Higher fuel costs may drain Namibia’s reserves

Chamwe Kaira 

Simonis Storm Securities said higher energy import costs could place pressure on Namibia’s reserves despite current buffers.

The firm said banking-sector cash balances of N$6.3 billion and international reserves of N$51.7 billion recorded in February provide support.

“However, higher energy import costs will draw on reserves more rapidly and the Bank of Namibia (BoN) will need to monitor the adequacy of import cover closely, particularly as the Strait of Hormuz disruption has already stranded vessels and pushed insurance and freight costs sharply higher,” the firm said.

Data from BoN shows that credit growth has improved. Private sector credit extension rose to 4.7% year-on-year, the highest level in five months.

“The rebound was driven by a sharp recovery in corporate credit demand, while household credit held broadly stable. M2 growth accelerated to 8.7%, banking liquidity recovered strongly to N$6.3 billion, and headline inflation fell to 2.4%. However, this constructive domestic picture must now be read against a fundamentally altered global backdrop,” the firm said.

The firm said expectations for interest rate cuts have changed. Earlier forecasts pointed to two or three cuts in 2026. This outlook has shifted due to global developments and decisions by the South African Reserve Bank.

Simonis Storm said the next monetary policy committee meeting will have to balance domestic conditions with global risks.

“Our base case shifts from a Q2 rate cut to a prolonged hold at 6.50%, with the risk distribution now tilted toward possible tightening if second-round energy effects materialise,” the firm said.

The firm said global trends are also changing, with central banks delaying rate cuts due to inflation risks.

Corporate credit growth remained strong in February, driven by instalment sales and leasing. Vehicle financing increased, with 1 163 new vehicles sold and annual growth of 4.1%.

“This reflects a durable preference for productive, asset-backed investment. However, sustained energy price elevation will increase vehicle operating costs and compress business margins, particularly in transport-dependent sectors such as logistics, agriculture, and construction. Higher fertiliser costs up 35% globally pose a direct risk to agricultural sector credit demand, which was a key contributor to the February corporate credit rebound,” the firm said.

The firm said households remain under pressure.

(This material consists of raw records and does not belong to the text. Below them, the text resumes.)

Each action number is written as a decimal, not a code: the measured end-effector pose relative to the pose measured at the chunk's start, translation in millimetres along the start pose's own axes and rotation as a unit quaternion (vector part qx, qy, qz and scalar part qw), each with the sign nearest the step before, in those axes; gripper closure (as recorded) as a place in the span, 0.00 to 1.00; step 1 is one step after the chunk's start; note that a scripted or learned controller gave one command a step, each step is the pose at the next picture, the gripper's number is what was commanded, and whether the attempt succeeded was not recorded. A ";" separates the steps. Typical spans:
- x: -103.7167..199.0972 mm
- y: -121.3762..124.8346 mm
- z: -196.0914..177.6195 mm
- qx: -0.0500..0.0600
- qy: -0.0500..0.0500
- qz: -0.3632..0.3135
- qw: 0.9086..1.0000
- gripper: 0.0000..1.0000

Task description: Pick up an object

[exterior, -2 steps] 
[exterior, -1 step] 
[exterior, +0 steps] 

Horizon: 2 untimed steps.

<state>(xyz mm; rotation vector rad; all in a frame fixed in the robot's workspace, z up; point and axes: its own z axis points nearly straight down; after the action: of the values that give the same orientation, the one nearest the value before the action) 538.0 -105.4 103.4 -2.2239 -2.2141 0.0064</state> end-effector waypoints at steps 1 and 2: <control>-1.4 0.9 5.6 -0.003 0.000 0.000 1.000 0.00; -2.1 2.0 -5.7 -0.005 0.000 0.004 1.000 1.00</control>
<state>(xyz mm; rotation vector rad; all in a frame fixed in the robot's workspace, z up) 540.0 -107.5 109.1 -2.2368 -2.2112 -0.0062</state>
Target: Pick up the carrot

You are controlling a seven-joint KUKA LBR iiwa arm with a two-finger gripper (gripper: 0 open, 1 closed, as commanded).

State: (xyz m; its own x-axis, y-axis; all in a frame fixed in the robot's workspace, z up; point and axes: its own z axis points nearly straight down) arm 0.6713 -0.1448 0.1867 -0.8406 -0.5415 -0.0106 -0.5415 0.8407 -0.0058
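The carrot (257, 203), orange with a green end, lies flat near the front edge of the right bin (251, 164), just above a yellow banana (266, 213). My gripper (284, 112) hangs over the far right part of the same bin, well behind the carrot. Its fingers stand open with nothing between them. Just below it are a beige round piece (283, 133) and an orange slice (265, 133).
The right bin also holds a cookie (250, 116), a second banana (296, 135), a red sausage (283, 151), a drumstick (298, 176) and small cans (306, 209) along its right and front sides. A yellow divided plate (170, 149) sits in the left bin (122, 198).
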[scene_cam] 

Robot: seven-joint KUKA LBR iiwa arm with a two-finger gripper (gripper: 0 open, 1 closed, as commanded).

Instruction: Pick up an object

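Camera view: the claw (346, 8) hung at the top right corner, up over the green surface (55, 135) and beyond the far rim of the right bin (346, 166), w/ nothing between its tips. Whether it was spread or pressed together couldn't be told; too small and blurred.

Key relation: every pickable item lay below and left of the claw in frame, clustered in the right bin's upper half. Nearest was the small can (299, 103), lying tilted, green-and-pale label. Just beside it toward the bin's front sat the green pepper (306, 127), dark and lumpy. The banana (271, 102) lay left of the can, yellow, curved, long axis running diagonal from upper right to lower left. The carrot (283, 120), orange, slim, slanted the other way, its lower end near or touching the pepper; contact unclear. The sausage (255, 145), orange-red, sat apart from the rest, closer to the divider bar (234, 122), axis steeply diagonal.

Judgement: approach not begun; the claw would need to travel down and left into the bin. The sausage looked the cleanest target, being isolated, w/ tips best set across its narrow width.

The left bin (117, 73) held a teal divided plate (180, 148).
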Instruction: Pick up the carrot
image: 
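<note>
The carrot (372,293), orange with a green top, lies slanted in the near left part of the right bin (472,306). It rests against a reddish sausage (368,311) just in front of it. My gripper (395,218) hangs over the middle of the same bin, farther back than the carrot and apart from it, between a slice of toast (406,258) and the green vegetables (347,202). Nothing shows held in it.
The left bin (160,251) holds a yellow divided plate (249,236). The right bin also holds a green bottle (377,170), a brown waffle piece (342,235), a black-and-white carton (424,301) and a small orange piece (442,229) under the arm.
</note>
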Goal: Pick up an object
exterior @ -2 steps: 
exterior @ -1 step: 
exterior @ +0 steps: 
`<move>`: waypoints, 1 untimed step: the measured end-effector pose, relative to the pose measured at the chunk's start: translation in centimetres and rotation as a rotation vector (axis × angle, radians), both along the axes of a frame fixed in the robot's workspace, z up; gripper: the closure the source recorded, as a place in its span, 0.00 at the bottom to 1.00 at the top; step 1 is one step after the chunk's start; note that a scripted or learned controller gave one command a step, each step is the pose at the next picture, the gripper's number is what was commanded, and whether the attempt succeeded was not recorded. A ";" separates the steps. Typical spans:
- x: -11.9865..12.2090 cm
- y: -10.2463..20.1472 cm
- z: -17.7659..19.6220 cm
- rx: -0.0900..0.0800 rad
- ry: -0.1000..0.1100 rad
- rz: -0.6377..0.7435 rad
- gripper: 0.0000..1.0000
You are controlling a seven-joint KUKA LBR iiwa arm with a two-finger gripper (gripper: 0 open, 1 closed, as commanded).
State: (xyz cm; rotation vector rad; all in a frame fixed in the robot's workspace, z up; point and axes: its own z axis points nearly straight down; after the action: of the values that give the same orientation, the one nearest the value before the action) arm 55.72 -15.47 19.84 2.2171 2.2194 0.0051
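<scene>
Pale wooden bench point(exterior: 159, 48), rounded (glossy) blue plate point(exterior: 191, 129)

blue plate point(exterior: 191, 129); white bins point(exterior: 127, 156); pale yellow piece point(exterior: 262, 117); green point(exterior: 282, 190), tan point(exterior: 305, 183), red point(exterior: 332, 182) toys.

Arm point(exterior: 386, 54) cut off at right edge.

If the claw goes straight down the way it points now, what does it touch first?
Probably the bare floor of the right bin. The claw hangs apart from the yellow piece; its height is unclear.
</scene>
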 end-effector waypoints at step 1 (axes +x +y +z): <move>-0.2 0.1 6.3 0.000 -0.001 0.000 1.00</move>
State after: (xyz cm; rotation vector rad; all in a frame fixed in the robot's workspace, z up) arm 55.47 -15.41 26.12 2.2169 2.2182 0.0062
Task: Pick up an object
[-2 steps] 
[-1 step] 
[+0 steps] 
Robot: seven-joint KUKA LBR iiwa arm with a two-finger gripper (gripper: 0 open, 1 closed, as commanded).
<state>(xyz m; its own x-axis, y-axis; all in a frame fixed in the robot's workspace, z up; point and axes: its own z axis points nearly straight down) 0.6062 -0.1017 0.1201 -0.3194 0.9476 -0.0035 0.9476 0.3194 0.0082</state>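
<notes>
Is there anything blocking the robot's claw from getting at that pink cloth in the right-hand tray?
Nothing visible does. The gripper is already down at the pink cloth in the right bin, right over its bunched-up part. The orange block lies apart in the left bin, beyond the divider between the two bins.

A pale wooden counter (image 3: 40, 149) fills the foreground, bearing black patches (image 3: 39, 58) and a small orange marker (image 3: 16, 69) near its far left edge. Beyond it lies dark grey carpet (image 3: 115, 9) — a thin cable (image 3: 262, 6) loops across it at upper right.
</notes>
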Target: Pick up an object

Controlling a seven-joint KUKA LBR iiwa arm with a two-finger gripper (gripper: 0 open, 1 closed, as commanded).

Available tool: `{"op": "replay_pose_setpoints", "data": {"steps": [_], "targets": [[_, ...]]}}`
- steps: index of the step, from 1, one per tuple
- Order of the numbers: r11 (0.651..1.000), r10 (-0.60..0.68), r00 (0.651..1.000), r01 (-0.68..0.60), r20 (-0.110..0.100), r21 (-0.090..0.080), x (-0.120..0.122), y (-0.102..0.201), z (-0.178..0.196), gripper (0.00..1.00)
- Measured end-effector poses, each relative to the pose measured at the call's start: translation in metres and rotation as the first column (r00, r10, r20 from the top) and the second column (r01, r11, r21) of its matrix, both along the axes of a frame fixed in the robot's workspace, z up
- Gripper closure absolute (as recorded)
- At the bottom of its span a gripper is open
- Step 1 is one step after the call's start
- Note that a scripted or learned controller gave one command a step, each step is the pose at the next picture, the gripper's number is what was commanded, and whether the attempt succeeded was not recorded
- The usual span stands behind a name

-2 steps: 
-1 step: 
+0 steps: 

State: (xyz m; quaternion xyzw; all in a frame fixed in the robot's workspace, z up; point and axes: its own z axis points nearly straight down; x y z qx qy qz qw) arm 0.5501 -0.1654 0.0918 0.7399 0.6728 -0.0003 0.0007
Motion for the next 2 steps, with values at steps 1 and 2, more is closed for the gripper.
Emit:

“With the April fuel price increase and electricity tariff adjustment set to raise the cost of living, the affordability relief delivered through previous monetary easing will be partially offset by rising transport, grocery, and utility costs, hitting lower-income households hardest. The UN has warned that poorer, fuel-importing economies face acute stress, and Namibia as a net energy importer is not immune. The prospect of a further rate cut to support revolving credit users has diminished significantly, and consumer credit performance could deteriorate if cost pressures persist beyond the second quarter,” the firm said.